- Listed records
......
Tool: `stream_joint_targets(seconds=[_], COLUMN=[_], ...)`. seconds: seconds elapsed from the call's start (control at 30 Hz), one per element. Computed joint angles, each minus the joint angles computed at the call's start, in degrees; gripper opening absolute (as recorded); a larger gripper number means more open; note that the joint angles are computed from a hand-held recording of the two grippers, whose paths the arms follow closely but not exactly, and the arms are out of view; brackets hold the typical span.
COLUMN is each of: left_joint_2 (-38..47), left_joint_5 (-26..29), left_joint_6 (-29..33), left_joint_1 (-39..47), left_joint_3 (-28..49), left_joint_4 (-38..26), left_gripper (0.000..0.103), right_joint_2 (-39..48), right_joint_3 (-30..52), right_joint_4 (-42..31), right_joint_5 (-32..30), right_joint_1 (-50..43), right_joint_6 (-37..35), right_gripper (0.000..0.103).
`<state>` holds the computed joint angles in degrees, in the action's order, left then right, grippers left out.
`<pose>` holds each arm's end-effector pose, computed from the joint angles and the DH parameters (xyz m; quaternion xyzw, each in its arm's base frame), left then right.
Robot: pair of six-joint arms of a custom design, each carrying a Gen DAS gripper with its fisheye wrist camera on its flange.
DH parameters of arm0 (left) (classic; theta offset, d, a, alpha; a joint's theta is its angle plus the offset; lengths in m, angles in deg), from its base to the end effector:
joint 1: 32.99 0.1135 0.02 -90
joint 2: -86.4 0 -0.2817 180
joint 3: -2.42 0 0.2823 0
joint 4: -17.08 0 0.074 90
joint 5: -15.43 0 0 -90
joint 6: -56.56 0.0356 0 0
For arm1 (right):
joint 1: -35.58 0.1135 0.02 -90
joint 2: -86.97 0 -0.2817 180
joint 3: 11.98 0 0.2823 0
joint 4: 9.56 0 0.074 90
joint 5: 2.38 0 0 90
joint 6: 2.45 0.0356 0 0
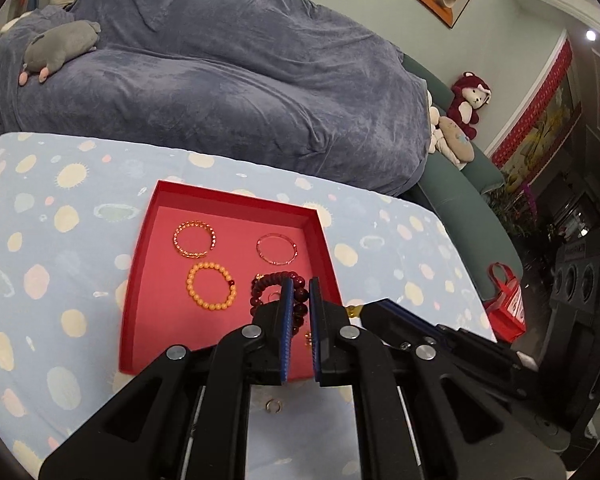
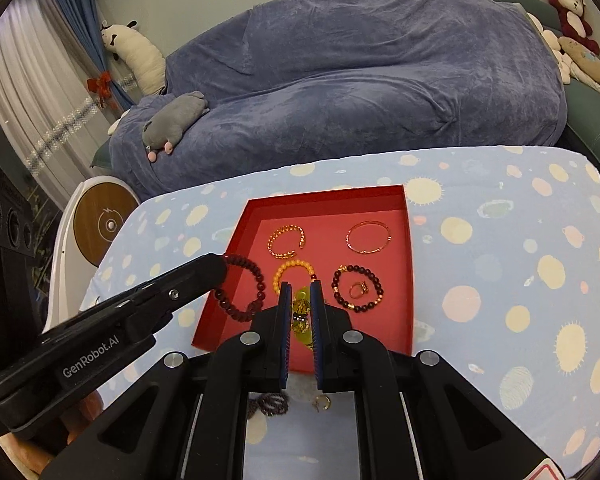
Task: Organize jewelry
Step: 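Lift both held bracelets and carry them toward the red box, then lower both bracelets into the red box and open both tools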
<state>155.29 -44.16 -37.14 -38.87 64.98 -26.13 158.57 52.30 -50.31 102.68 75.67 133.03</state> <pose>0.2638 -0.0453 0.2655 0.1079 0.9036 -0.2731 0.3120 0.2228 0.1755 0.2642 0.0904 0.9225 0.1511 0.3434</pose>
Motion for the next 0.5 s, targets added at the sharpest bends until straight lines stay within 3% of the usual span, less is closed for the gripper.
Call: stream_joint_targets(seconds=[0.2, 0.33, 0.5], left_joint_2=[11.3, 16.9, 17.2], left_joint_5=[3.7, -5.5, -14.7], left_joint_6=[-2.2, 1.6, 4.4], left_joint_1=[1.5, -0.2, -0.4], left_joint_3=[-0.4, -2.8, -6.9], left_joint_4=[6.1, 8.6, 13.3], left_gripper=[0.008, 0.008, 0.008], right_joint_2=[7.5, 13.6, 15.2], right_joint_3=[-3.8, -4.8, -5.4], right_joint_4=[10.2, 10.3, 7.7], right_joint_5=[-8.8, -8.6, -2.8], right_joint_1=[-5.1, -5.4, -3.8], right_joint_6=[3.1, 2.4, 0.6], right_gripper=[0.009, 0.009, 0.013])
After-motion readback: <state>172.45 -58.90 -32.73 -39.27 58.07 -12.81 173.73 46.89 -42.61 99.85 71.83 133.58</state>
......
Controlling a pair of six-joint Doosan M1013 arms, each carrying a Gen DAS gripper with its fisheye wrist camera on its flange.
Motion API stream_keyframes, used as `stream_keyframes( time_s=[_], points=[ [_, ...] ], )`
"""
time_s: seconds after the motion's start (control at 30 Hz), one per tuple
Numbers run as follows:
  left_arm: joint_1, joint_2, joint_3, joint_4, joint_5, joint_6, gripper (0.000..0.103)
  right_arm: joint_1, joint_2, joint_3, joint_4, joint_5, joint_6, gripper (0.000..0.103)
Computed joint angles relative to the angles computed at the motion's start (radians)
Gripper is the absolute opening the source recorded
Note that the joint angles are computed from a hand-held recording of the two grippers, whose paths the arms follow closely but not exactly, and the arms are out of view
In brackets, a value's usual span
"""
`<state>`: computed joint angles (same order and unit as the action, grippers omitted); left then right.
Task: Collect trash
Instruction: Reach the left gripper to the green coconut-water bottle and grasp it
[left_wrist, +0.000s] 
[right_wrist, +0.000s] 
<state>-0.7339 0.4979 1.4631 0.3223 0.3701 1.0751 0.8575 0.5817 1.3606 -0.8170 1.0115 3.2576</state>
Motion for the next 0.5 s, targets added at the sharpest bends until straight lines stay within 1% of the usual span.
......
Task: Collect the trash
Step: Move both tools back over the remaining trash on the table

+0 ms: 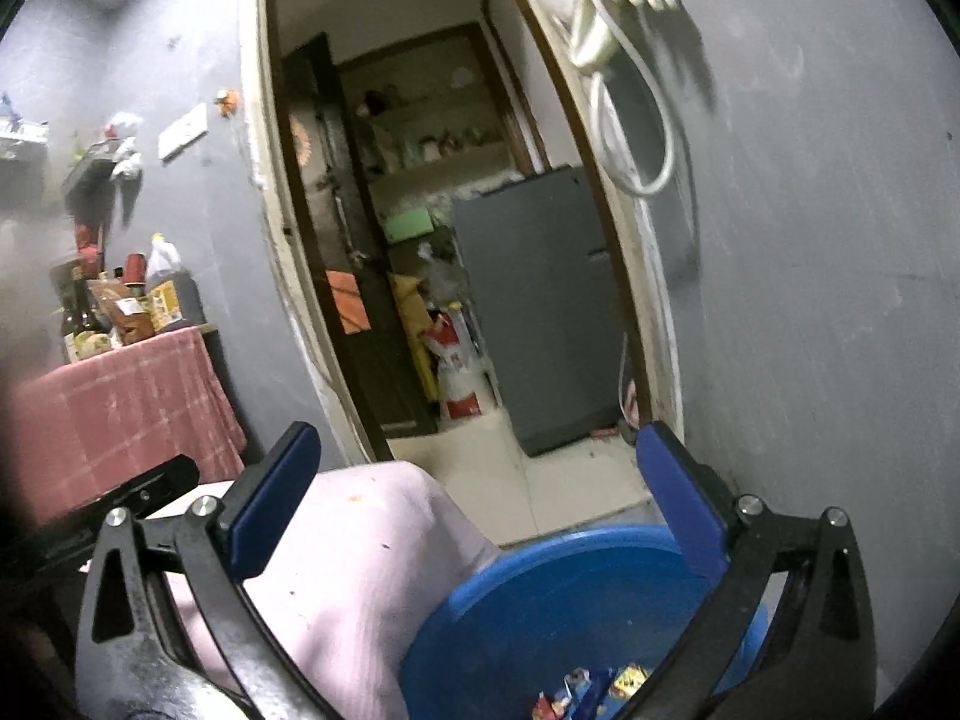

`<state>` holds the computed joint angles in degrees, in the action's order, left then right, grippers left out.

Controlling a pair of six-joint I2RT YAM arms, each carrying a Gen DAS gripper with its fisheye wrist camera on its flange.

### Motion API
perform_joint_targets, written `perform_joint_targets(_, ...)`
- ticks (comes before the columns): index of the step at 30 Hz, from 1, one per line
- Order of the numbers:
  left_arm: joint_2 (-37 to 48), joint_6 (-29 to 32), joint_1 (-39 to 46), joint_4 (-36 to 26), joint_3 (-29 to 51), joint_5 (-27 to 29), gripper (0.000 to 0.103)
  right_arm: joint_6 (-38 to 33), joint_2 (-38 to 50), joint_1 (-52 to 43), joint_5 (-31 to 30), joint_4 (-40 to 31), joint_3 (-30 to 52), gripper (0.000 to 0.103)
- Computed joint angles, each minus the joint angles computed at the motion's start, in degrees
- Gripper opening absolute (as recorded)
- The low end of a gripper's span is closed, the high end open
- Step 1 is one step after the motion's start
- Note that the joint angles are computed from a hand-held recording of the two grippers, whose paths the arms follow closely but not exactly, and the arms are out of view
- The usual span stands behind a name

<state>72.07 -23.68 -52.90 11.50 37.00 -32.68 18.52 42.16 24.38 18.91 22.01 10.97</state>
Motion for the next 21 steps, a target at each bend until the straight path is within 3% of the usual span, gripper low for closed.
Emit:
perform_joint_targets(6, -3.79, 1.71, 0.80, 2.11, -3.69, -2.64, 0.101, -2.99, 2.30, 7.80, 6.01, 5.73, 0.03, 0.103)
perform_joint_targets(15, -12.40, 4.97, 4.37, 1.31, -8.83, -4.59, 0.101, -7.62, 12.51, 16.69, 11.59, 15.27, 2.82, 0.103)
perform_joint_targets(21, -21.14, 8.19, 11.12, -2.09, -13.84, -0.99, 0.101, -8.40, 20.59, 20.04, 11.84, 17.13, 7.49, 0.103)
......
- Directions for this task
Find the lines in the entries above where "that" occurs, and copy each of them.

- Answer section
Tool: `stream_joint_targets(seconds=[_], COLUMN=[_], ...)`. seconds: seconds elapsed from the call's start (control at 30 Hz), one per element. Computed joint angles, each minus the joint angles computed at the call's start, in degrees; gripper opening absolute (as recorded); a larger gripper number means more open; note that the joint angles are computed from a hand-held recording of the two grippers, whose paths the arms follow closely but not exactly, and the arms are out of view; brackets hold the typical span.
Note that the joint angles are computed from a hand-held recording of the two grippers, whose paths the arms follow closely but not exactly, and the arms are out of view
- Note that the joint angles are computed from a hand-held recording of the two grippers, whose paths the arms follow closely but not exactly, and the arms are out of view

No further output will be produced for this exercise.